TERNATE (kalesang) – Lembaga Pembinaan Khusus Anak (LPKA) Kelas II Ternate, Provinsi Maluku Utara (Malut) sepanjang tahun 2022 masih didominasi kasus kekerasan anak.

Anak yang berkonflik dengan hukum atau juga biasa disebut sebagai anak yang berhadapan dengan hukum, di Kota Ternate masih tinggi.

“Kasus perlindungan anak misalkan pencabulan, mungkin pacaran yang bersangkutan dalam hal ini korban hamil dan sebagainya, kemudian pihak keluarga melaporkan dan diproses hukum.”Papar Kepala Lembaga Pembinaan Khusus Anak (LPKA) Kelas II Ternate, Karyono Bc. Ip. SH Melalui Registerator Pemasyarakatan, Rifai Togubu menjelaskan, kepada kalesang.id Senin (1/2/2023).

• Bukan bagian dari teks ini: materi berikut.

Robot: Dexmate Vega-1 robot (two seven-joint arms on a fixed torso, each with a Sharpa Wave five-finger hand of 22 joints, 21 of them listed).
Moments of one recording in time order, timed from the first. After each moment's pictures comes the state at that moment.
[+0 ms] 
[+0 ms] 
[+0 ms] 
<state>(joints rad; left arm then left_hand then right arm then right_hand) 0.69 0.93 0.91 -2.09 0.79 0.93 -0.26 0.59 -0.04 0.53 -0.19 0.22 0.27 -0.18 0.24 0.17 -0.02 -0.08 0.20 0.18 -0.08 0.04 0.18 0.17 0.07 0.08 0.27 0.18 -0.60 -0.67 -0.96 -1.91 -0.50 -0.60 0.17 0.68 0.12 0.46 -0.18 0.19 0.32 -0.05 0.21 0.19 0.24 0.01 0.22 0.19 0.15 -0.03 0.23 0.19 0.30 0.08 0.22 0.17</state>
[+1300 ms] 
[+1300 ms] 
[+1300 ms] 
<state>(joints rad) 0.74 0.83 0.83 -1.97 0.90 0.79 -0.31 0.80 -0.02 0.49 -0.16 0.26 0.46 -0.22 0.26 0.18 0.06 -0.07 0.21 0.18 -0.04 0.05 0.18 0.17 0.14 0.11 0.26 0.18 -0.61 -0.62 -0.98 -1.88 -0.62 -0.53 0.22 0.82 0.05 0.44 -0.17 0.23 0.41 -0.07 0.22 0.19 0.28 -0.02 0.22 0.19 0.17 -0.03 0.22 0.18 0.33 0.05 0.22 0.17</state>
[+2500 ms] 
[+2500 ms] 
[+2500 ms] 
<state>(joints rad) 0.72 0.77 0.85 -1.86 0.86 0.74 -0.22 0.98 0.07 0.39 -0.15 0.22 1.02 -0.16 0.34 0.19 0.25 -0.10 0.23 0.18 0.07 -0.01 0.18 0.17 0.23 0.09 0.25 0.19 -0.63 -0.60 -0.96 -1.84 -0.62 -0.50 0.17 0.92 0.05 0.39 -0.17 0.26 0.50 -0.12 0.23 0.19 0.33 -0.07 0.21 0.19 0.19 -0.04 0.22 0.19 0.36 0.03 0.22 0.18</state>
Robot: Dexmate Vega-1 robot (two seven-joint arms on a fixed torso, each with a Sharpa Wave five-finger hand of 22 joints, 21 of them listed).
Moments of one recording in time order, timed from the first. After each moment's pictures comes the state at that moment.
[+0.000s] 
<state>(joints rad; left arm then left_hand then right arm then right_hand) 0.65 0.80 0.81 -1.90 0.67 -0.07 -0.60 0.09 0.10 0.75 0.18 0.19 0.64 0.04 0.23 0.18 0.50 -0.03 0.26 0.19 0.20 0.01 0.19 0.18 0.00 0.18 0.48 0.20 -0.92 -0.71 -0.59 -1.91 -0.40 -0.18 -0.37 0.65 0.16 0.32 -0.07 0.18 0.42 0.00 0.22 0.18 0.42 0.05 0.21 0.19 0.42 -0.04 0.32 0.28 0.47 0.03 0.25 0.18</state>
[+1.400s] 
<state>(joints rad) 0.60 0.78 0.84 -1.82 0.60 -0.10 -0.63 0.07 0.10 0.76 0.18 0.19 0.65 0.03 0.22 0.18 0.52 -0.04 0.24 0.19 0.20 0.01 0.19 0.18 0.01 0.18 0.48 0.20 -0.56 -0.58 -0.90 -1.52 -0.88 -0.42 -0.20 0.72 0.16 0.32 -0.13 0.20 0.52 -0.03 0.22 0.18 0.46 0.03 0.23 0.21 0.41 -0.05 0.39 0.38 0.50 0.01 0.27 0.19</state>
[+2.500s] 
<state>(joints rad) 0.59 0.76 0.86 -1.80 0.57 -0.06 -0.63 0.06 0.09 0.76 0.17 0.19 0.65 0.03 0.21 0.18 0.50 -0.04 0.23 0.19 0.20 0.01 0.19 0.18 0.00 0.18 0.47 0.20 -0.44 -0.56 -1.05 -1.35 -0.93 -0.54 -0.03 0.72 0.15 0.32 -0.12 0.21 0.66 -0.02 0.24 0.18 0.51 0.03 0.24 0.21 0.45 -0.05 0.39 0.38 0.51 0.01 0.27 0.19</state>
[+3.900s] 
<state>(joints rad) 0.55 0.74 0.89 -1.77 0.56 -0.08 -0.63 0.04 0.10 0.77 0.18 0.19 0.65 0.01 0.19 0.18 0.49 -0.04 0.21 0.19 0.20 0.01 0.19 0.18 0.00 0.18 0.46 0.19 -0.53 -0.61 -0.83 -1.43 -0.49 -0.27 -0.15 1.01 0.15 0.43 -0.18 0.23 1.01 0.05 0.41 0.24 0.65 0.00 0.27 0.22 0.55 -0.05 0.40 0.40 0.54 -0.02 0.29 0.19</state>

Selain kasus yang melibatkan anak, kasus pencurian, kekerasan, Narkoba dan penyalahgunaan senjata api (senpi) juga memenuhi LPKA.

“Sepanjang tahun 2022, kasus perlindungan anak sebanyak 31 orang, kasus pencurian 12 orang, kasus penganiayaan 3 orang, kasus narkoba 2 orang, dan kasus penyalahgunaan senpi 1 orang sepanjang tahun 2022.”Bebernya.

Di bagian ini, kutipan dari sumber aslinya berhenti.